Jungkook sonunda ona bakan kişi ile gergince gülümsedi.Kafeye geldiklerinden beri kafasını kitabından kaldırmamış sadece önemli gördüğü yerlerde göz teması kurarak dersini anlatmıştı.Bu durum fazlasıyla canını sıkmıştı Jungkook'un.Tamam tabiki rahat bir şekilde davranmasını beklemek saçmalıktı.Sonuçta en son yaşadıkları güzel anılardan sonra...sevgilisiyle el ele tutuşarak dersini dinlemek zorunda kalması...fazlasıyla saçmalıktı.Ama elinden bir şey gelmiyordu.Ne kadar kaçmaya çalışırsa Yeri ona o kadar yakınlaşıyordu.
"Off gerçekten o kadar ezberlenecek şey var ki kafayı yiyeceğim."Yeri saçlarını karıştırarak arkasına yaslandığında Jimin göz ucuyla ona bakmıştı.Onun bu haline gözlerini devirmek istiyordu çünkü zaten dersin başından beri onu dinlememiş sürekli Jungkook ile uğraşmıştı.Bu durum fazlasıyla canını sıkmıştı Jimin'in.Kendisini sakinleştirmek için sürekli bir şeyler okuyor ve konuşmayı durdurmuyordu.Dikkatini sadece derse vermeye çalışıyordu.
"Gerçekten çok yoruldum Kookie."diyerek dudak büzdü ve kafasını Jungkook'un omzuna yasladı Yeri.Jimin bu hareket ile gözlerini kaçırarak dışarıyı incelemeye başlamıştı.

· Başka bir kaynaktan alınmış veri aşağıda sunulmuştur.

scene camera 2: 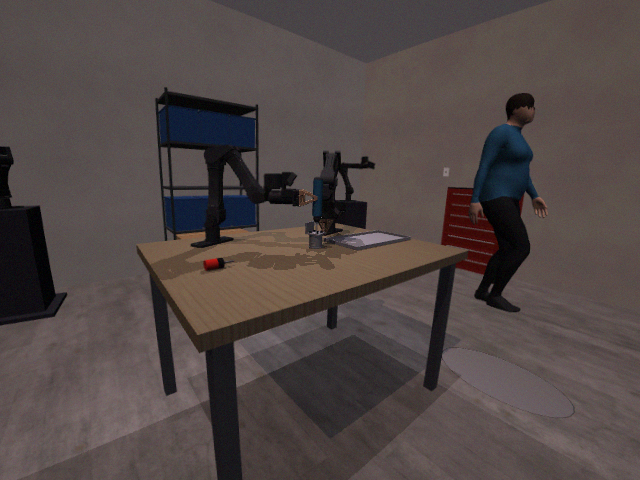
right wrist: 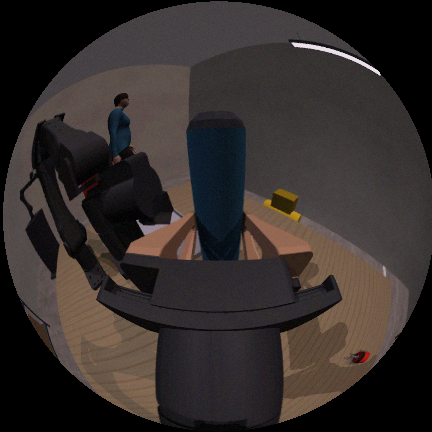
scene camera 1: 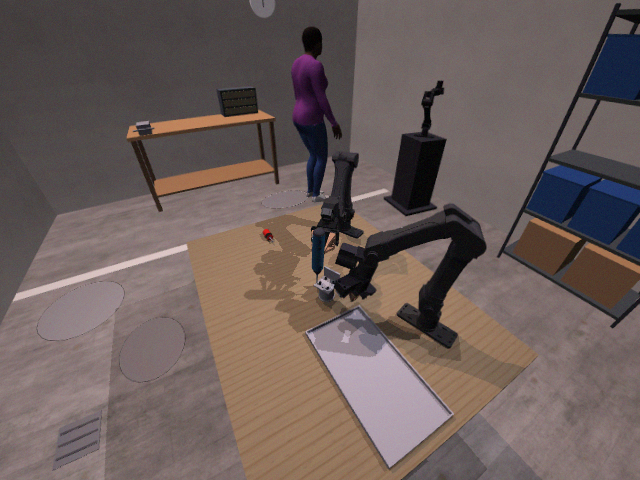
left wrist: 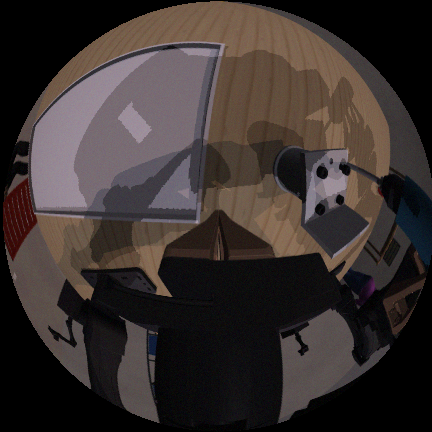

"Yorulduysan gidebilirsin."Jungkook'un sözleriyle şaşkınca ona baktı ikili.Jungkook bulunduğu durumdan sıkıldığı kadar sıkılmıştı Yeri'nin davranışlarından.Sevgili olabilirlerdi ancak bu onun bu şekilde rahat davranmasına sebep olamazdı.Karşısında tanımadığı birisi otururken Jungkook'un elini tutması,sürekli ona gülümseyip kafasını omzuna yaslaması onun için utanmazlıktan başka bir şey değildi.
"Anlamadım?"Yeri yerinde doğrularak Jungkook'a baktığında ise Jungkook derin bir nefes aldı.
"Yorulduysan gidebilirsin Yeri.Hem senin yarın önemli bir sınavın yok muydu?Eve gidip biraz dinlenmen gerekiyor."Jungkook her şeye rağmen sesini olabildiğince yumuşak tutmaya çalışıyordu.Ne olmuş olursa olsun birisini kırmaya o kadar da hevesli değildi.
"Ah...doğru ya ben onu tamamen unutmuşum."Yeri hatırladığı şey ile yüzünü buruştururken Jimin sessizce onları izlemeyi tercih etmişti.
"Pekala.Gidelim o zaman."Yeri bir yandan eşyalarını toparlarken konuştuğunda göz göze geldi Jimin ve Jungkook.Jimin Jungkook'un vereceği cevabı merakla beklerken dudağını dişledi Jungkook.Ardından göz temasını kesmeden konuşmaya başladı.
"Ben kalıyorum."sözleri üzerine Jimin'in yüzünde hafif bir tebessüm oluştuğunda ise daha fazla cesaretlenmişti.
"Ne?Benimle gelmeyecek misin?"
"Daha çalışacağımız bir sürü konu var Yeri.O yüzden kalmam gerekiyor.Hem o kadar para veriyoruz karşılığını almamız gerekiyor değil mi?"diyerek Yeri'ye baktığında Yeri bir süre durakladı.Ardından bakışları dışarıya odaklandı.
"Pekala...ama hava kararmak üzere.Geç kalma olur mu?Karanlığı sevmezsin sen."Jimin duyduğu sözlerle şaşkınca Jungkook'a baktı.Jungkook ise bu bakışları fark edince biran gerildiğini hissetmişti.
"Hadi ama Yeri...ben artık kocaman adam oldum.Karanlıktan korkacak değilim ya?"diyerek sahte bir şekilde güldüğünde endişeyle ona baktı Yeri.
"Emin misin?"
"Eminim dedim ya!Hadi hadi git sen."Jungkook'un sözlerine Yeri biraz bozulmuş olsada belli etmemeye çalışarak çantasını omzuna astı.Ardından Jungkook'un yanağına bir öpücük bıraktıktan sonra Jimin'e baktı ve kocaman gülümsedi.